Data for analysis →
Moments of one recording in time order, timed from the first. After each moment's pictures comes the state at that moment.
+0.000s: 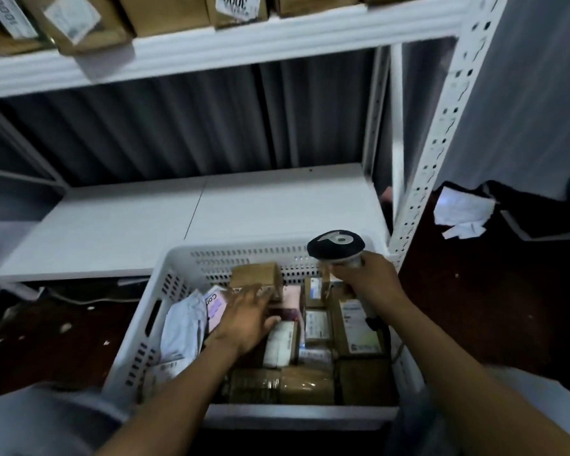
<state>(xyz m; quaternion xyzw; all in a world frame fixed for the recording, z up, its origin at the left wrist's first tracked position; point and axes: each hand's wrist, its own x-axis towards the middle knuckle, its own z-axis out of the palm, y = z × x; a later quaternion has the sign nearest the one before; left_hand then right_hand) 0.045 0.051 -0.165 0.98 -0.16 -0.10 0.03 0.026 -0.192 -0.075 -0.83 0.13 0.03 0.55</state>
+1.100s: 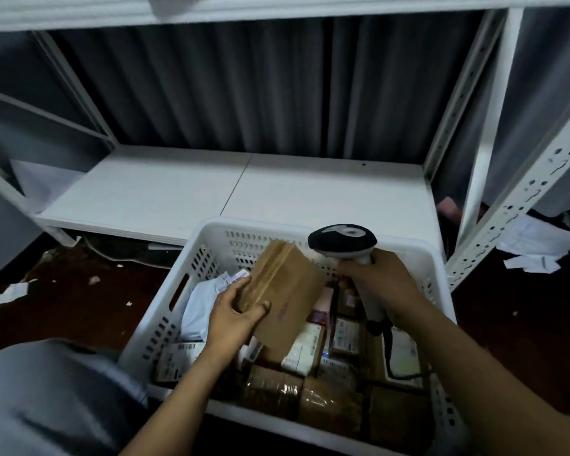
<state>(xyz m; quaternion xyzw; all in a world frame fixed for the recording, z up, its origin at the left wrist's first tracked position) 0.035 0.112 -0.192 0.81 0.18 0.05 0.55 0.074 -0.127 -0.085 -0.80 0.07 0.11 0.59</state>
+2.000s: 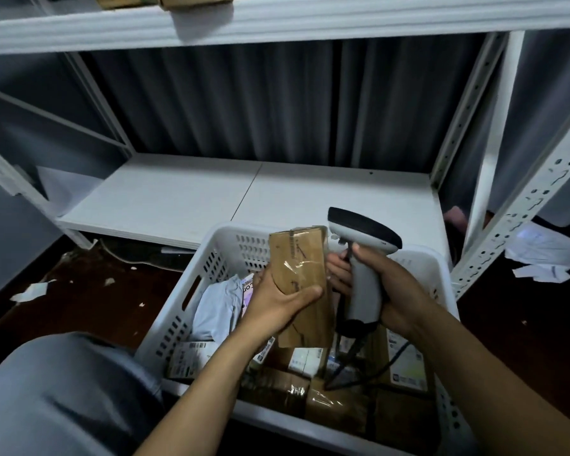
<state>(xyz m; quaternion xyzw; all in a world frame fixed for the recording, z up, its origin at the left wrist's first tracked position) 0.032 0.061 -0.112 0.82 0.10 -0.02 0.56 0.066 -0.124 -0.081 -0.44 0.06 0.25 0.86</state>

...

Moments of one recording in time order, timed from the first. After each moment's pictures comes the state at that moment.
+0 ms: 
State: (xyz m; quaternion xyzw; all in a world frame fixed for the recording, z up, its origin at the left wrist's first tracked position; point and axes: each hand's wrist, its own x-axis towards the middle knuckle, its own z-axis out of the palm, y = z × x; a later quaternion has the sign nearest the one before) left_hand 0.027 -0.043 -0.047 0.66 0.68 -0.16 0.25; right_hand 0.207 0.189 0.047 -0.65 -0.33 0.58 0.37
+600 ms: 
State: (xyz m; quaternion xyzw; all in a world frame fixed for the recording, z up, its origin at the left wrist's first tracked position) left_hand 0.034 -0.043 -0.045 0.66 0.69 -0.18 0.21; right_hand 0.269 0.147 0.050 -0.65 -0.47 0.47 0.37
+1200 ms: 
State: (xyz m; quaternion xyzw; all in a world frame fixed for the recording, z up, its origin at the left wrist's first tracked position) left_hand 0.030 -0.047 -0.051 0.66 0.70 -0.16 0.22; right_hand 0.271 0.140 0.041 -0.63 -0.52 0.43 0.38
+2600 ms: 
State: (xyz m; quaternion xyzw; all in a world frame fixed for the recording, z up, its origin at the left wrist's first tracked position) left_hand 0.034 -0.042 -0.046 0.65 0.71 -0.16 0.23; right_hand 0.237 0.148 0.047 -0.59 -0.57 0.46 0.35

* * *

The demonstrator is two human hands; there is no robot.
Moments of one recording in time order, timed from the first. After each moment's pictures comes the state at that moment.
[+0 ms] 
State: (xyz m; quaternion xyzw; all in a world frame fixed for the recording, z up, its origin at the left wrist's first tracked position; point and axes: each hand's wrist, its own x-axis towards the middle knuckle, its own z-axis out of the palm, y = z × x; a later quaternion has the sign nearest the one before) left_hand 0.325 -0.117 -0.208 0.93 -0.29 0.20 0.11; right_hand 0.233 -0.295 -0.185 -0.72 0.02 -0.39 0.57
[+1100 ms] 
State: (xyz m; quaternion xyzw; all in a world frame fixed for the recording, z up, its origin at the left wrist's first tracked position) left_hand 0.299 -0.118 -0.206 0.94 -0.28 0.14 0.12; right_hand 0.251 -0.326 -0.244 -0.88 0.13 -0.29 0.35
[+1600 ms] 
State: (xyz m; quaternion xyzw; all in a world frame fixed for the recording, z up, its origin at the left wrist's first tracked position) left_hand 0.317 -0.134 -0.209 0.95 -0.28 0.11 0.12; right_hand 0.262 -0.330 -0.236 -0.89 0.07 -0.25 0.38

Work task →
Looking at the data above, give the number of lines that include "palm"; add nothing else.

Solution to the problem →
3